Spirituality breeds compassion. Realizing that we all come from the same Source, and thus are all related, enables us to understand that we all have the right to be here, that we were chosen to be here, and that we chose to be here.  It is hard to see hardship, pain, suffering, or sadness without having a strong sense of desire to help, lend a hand, or empathize with someone in need. Connection with our spirituality reminds us to never treat someone as a stranger, to know that we are all here to care for one another, and to act more humanely and lovingly, from a place of awareness of our spirituality. When compassion is a regular part of our lives and gratefulness is our daily expression, we have better relationships with others. When we have better relationships with others, our self-esteem improves. As each of us knows and feels the highest version of ourselves, we radiate outward, and others benefit from it.


Expressing our spirituality, by living a life in awareness of the greater good of humanity, creates purpose in our lives, knowing that we are co-creating a better place by being in it. Living from a place of spirituality supports us in being the change we want to see in the world. Our awareness and honoring of our spiritual nature promote self-growth on an ongoing basis.  It causes us to look at who we are, what we value, and how we see things.  It asks us to continually strive for our potential every day, to become better individually, for the benefit of the whole. 


When we are consciously living in a spiritual way, we live longer and more vitally, aware that our bodies are temples, grateful for the miracles that we are, treating ourselves as sacred temples. Remembering that we are spiritual beings living in a human experience inspires us to commune with our surroundings, which creates calm. Calm brings the ability to relax, maintain inner balance, and have deep sleep. Deep sleep reduces stress and tension.  Reduced stress and tension bring more peace.  More peace creates understanding and acceptance.  Understanding and acceptance create a better world.


Awareness of our spirituality allows us to realize that we get endless opportunities for Love, adventure, exploration, change, expansion, freedom, and joy.  We know that each new day will bring another sunset, another sunrise, another chance, another idea, another creation, another interaction, another day of love, and another moment to start anew, to create and experience a shift or a miracle.  Our sense of our spirituality allows us to always know that we are all connected with one another and all that is. In our fast-paced world, our awareness of, connection with, and communion with our spirituality—through our emotions, our meditation, and our sacred celebrations—helps us to connect deeply with the Source of all that is, to better understand why we’re here and what we are to do.  


Do you know why you are here?  Only you can answer that, and the next few chapters will help you gain clarity.
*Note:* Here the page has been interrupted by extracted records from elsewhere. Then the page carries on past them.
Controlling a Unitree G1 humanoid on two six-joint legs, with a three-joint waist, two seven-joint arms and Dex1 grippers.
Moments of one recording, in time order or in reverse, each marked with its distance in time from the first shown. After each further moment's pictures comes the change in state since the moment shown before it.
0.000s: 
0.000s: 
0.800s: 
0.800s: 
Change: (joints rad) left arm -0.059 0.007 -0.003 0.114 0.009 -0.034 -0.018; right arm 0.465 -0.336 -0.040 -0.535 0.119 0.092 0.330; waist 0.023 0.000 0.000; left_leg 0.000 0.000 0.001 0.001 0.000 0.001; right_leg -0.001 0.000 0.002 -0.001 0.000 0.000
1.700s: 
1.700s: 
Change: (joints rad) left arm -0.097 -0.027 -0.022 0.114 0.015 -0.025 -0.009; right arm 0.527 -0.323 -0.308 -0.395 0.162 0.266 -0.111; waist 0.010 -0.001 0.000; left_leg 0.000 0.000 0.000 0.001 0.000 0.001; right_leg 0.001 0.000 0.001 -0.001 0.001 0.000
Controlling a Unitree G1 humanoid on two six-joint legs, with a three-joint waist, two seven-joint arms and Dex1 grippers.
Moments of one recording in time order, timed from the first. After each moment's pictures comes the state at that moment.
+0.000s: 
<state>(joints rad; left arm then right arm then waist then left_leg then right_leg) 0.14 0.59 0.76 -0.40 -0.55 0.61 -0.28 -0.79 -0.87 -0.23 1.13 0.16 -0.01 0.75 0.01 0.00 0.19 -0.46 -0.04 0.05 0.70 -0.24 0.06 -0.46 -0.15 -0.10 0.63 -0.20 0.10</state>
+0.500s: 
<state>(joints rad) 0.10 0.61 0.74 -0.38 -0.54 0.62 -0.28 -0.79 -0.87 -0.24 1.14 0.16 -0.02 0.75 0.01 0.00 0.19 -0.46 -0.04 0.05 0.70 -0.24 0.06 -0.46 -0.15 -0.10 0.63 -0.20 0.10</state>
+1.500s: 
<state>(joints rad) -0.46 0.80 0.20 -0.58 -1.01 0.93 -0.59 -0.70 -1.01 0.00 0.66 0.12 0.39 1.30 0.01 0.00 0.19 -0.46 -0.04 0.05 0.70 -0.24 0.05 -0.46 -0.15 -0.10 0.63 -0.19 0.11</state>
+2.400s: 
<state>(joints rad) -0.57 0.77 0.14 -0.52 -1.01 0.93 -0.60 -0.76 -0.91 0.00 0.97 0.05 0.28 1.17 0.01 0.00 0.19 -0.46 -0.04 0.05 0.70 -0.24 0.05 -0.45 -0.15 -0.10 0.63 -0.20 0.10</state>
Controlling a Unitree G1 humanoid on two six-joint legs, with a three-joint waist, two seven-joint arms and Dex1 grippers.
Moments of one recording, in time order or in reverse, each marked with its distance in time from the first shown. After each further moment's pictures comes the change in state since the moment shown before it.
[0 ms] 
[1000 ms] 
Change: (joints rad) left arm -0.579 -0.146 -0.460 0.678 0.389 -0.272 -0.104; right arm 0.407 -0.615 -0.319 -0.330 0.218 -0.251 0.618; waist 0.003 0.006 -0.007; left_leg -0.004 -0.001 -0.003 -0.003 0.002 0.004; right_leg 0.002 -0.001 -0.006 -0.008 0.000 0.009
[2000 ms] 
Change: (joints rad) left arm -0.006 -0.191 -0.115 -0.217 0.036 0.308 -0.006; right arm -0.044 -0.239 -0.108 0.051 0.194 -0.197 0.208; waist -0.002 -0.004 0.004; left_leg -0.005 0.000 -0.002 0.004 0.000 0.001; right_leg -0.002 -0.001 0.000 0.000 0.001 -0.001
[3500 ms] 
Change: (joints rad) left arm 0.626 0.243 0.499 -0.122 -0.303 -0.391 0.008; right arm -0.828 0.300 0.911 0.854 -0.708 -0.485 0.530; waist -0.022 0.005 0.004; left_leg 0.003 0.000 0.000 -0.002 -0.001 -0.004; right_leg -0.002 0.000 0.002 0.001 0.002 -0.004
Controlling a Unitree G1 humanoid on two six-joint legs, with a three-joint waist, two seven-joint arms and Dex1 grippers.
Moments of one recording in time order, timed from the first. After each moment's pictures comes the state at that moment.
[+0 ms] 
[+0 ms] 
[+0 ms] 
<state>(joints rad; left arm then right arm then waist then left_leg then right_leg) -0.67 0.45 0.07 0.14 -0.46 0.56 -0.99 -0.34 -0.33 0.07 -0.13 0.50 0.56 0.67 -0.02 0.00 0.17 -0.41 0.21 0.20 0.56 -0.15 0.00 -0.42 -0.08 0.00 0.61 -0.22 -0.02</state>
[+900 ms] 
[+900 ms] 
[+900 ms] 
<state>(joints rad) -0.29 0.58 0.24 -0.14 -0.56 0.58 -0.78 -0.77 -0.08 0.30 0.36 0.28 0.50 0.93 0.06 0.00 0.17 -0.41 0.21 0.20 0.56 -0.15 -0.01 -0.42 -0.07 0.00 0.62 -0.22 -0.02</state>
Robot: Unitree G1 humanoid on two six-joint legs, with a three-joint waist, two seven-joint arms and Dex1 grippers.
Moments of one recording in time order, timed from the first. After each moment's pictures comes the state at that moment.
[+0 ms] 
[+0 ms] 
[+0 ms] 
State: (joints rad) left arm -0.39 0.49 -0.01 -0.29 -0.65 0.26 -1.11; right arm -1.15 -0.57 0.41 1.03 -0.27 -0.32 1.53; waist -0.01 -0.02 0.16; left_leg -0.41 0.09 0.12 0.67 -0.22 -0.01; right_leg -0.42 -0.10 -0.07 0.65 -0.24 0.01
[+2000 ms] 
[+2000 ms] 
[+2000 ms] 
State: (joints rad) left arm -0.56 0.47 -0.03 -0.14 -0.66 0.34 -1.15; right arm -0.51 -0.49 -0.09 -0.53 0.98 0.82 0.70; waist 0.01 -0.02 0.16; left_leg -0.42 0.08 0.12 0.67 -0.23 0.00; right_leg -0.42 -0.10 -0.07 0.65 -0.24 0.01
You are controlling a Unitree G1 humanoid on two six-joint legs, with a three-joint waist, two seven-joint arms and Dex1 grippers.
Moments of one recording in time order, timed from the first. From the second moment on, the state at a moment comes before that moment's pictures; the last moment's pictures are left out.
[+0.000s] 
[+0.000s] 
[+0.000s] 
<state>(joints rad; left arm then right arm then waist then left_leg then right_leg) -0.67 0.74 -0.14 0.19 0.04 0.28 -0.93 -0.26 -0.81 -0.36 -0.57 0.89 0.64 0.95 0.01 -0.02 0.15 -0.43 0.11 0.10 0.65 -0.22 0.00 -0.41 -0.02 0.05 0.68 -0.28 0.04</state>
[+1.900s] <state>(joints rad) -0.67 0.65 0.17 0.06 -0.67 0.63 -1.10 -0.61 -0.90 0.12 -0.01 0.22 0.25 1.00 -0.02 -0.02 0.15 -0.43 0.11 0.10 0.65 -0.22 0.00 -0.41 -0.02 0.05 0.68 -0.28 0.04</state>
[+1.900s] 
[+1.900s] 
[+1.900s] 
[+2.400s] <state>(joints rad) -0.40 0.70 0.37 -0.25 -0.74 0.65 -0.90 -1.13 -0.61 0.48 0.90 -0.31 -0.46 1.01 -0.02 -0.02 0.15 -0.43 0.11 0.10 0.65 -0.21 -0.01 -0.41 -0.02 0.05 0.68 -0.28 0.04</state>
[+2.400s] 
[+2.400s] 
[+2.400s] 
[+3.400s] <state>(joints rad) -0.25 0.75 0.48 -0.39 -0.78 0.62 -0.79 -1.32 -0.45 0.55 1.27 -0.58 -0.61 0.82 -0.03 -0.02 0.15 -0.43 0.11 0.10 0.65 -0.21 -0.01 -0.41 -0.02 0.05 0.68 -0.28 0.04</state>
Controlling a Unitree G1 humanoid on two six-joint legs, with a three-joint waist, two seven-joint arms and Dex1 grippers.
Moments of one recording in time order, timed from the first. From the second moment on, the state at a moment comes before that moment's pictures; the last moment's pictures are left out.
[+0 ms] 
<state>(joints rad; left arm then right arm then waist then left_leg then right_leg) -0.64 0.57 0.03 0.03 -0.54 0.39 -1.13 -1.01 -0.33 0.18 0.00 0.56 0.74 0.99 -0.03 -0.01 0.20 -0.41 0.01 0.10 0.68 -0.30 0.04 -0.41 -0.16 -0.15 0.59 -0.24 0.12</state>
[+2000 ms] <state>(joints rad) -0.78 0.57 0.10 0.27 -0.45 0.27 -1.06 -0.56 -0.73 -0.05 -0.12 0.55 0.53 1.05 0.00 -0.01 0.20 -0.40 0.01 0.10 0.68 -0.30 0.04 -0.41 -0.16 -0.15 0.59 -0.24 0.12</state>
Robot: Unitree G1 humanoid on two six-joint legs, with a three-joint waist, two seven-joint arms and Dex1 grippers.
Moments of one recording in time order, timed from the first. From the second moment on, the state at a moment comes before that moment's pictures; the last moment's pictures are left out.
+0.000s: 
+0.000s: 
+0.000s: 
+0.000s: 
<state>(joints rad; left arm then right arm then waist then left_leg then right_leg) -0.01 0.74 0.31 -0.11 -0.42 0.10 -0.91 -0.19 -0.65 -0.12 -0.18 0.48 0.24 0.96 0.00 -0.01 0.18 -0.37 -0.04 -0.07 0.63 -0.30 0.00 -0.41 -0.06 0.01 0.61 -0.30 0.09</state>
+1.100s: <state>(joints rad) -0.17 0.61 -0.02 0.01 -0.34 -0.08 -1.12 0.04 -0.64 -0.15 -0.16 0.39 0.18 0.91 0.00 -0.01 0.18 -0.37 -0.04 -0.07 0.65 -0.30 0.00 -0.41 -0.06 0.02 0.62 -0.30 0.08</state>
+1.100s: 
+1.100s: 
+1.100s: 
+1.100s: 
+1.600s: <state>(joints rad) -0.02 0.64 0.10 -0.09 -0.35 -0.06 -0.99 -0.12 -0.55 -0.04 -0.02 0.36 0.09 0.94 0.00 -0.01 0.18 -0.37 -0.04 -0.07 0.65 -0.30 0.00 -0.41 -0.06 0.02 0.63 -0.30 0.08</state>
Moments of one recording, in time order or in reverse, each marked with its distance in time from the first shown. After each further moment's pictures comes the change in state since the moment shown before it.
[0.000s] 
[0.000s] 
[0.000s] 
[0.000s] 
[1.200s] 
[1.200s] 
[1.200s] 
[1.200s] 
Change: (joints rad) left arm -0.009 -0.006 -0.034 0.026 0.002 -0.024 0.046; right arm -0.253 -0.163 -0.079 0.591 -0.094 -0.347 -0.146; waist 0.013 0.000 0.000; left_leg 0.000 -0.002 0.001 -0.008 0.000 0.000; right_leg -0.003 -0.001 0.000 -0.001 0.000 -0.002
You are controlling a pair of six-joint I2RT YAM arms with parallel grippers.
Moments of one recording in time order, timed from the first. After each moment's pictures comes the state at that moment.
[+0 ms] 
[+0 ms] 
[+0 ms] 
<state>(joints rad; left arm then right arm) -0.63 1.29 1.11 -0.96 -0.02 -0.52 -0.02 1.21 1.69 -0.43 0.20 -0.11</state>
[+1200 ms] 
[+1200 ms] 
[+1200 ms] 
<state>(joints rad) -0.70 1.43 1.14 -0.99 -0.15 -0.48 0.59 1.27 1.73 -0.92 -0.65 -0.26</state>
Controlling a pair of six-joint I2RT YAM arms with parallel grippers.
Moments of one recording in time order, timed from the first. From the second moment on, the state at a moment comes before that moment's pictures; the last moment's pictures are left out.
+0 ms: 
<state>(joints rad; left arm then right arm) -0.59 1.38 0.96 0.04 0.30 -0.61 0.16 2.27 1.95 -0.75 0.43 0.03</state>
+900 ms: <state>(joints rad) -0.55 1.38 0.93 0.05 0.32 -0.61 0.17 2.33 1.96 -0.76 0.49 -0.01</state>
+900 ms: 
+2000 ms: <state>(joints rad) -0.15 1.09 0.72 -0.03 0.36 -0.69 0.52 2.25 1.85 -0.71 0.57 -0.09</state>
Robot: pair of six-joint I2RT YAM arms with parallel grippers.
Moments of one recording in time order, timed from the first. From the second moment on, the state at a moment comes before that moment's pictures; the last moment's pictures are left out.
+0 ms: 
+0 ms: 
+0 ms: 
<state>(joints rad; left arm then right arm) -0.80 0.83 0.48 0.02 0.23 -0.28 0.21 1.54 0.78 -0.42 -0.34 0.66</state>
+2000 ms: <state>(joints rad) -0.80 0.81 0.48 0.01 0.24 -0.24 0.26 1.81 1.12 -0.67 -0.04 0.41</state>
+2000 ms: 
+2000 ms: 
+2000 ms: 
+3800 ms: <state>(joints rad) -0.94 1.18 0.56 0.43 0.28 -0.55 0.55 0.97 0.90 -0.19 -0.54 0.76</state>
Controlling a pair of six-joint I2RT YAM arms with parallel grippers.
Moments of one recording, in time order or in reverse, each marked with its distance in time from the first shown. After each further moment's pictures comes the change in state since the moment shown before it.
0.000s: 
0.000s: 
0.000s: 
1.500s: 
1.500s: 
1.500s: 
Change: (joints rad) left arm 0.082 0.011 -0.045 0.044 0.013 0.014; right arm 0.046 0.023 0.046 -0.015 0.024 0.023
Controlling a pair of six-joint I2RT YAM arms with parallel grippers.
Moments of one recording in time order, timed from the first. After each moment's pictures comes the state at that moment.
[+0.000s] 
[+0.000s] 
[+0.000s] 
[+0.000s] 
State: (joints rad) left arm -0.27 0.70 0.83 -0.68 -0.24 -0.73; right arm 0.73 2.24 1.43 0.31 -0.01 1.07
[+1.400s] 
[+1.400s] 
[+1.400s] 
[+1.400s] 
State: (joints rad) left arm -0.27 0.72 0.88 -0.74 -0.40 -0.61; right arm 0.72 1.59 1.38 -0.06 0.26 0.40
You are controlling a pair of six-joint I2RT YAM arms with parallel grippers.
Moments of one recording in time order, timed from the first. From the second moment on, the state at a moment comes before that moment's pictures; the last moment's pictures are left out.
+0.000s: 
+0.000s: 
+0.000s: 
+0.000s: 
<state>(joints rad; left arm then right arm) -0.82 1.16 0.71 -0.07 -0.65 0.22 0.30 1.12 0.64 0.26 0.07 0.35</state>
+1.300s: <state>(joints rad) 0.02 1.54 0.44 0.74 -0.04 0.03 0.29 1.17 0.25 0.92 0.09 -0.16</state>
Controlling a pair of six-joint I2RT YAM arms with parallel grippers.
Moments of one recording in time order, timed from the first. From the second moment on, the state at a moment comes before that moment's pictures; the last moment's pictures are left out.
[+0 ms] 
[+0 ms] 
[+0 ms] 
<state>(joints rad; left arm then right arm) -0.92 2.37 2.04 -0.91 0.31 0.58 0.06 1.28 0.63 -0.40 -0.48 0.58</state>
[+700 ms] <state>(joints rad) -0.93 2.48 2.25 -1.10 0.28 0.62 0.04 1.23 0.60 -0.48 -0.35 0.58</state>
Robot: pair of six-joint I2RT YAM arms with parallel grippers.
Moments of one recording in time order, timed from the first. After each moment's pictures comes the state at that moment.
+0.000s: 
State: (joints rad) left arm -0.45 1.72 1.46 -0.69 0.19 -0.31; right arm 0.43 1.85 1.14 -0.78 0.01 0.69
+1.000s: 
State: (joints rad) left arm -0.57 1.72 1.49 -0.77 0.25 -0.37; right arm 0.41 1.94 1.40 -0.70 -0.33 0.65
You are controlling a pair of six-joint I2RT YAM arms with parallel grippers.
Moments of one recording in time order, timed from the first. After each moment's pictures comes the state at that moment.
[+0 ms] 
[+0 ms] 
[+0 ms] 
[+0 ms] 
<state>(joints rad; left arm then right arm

Because we are spiritual beings having human experiences, not human beings having spiritual experiences, we need to reconnect to that spiritual beingness, allow it to be in control of our daily lives, and get out of the way.  Do not underestimate the power of understanding the deeper meaning of this chapter and just move to the next chapter.  Take some time to reflect on this. 


You are connected to everything around you.  Connect with the energy of you and your environment.  Notice the birds as they effortlessly fly around you. You and the birds are interrelated, from the same source.  Feel the magnificence of a sunrise or a sunset. You are a part of that magnificence.  Smell the essence of the breeze as it passes and realize that you are a part of that essence. The wind carries with it every sense, including yours, on its path.


It is more liberating to know that you are a part of something grander and greater, than something isolated. When you are something isolated, you can cease to exist.  Being a part of something greater and limitless means that you will continue as part of the greater oneness.